Belki de bir ülke başka bir ülkenin ancak dostu görünebilir. Bu da o ülkenin dış politikasını belirler. Ama bir ülke, “Üniter devlet” niteliği taşıyorsa, bu niteliği taşıyan her devletle görüntüde değil tüm boyutlarıyla dost olması gerekir. Üniter devlet olma ilkelerine bağlı olan ülkelerin dostluğu, “Evrensel ahlak ilkeleri”ne bağlılığa dayalı dostluk olabilir.
Ancak, ülkeleri yönetenler insanlardır. Yöneticilerin insan haklarını savunmaları dostluğu sağlamaz. Evrensel ahlak ilkelerini yaşam tarzı haline getirmeyen yöneticiler, sosyal ilişkilerde “Takiye”yi yaşadıkları sürece, uluslararası ilişkilerde de “Takiyeli karakter”lerini yansıtacaklardır. Bazı yöneticiler, kendi ülkeleri adına, “Bizim özel durumumuz vardır” yada “Her evrensel ilke bizim bünyemize uymaz” veya “Biz henüz hazır değiliz” gibi evrenselliği dışlayan varsayımlarla etik problem çıkaracak ortamı baştan hazırlamaktadırlar. Bu durum uluslararası güveni ve istikrarı bozan en temel çelişkidir.
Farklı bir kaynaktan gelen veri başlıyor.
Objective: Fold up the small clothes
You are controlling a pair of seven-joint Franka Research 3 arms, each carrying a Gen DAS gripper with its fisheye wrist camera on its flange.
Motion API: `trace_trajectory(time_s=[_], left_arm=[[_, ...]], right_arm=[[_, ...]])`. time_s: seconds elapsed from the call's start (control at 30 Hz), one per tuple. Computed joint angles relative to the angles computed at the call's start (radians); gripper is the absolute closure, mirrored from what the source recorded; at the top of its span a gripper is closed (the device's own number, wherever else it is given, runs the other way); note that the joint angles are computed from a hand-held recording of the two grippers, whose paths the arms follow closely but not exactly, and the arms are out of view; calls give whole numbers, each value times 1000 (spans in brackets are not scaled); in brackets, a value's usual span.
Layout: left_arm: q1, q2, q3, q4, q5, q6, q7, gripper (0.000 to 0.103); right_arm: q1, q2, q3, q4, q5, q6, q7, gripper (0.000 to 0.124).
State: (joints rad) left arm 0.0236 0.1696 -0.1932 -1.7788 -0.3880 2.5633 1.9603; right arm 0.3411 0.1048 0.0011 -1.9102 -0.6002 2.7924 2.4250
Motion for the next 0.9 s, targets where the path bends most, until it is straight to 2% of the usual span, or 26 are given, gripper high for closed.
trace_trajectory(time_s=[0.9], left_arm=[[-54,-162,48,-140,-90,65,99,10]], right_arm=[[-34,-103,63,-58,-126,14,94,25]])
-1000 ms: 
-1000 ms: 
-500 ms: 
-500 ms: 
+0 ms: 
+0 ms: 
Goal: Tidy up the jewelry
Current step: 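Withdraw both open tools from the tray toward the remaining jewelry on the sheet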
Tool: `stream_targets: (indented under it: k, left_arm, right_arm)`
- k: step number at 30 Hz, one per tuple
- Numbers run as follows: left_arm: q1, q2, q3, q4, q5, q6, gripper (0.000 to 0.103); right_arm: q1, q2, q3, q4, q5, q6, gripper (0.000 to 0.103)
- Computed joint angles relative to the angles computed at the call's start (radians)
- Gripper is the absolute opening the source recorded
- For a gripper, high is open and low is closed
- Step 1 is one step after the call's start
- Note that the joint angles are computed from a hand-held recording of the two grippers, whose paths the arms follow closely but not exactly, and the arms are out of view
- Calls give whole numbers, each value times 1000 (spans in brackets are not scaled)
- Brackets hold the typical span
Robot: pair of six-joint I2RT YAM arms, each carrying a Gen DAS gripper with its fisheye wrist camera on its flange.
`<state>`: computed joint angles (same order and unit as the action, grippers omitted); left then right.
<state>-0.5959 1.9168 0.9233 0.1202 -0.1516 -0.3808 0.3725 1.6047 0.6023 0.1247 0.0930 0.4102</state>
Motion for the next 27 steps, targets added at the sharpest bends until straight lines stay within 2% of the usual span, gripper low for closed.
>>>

Uluslar, aralarındaki antlaşmaları sürekli kılmak için hangi ilkelerin evrensel, hangi ilkelerin ulusal olduğunu, ülkesi ve milletiyle çağdaş düzeyde kavramadıkca, ne ülkenin bölünmesini engelleyebilirler ne de birlik oluşturabilirler.
Avrupa Birliği’nin ülkemizin gündeminden düşmeyen misyonu, toplumumuzun alt yapısına bir “Dizayn” getirme açısından kaçırılmaması gereken tarihi bir fırsattır. Ancak toplumumuzun her kesiminden “Bizi almazlar” gibi olumsuzluk kültürünün yaygınlaştırıldığı bir ortamda, bu fırsatı yakalamak yerine, kaçırmak gerçekleşecek gibi görünüyor.
Ülkeyi yönetenler, üniter devlet için en büyük tehlikenin “irtica” ve “bölücülük” olduğunu söylerler. Doğrudur. Bunlar, her üniter devlet için tehlikedir. Ama bunları besleyen ve yeşerten, reaksiyoner davranışlarla insanların bilinç altını dolduran, Avrupa Birliği’ni de ürküten “Düşüncede bölücülük ve irtica”yı, artık yaşamama ve yaşatmama sürecine girmeliyiz.